*** Begin section ***

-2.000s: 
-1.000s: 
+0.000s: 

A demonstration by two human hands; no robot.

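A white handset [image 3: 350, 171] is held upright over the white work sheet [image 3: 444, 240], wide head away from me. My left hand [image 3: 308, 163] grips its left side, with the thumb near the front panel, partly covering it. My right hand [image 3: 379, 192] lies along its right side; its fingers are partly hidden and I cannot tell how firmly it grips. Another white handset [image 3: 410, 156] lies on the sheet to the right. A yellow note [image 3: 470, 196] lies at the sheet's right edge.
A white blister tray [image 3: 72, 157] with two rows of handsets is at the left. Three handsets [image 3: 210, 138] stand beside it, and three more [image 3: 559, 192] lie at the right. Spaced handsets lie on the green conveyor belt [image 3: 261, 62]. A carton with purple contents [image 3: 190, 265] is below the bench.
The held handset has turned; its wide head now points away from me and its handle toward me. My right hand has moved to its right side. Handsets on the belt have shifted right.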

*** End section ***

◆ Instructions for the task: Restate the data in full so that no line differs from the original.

◆ Written response:
-2.000s: 
-1.000s: 
+0.000s: 

A demonstration by two human hands; no robot.

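A white handset [image 3: 350, 171] is held upright over the white work sheet [image 3: 444, 240], wide head away from me. My left hand [image 3: 308, 163] grips its left side, with the thumb near the front panel, partly covering it. My right hand [image 3: 379, 192] lies along its right side; its fingers are partly hidden and I cannot tell how firmly it grips. Another white handset [image 3: 410, 156] lies on the sheet to the right. A yellow note [image 3: 470, 196] lies at the sheet's right edge.
A white blister tray [image 3: 72, 157] with two rows of handsets is at the left. Three handsets [image 3: 210, 138] stand beside it, and three more [image 3: 559, 192] lie at the right. Spaced handsets lie on the green conveyor belt [image 3: 261, 62]. A carton with purple contents [image 3: 190, 265] is below the bench.
The held handset has turned; its wide head now points away from me and its handle toward me. My right hand has moved to its right side. Handsets on the belt have shifted right.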

That is the complete output for this exercise.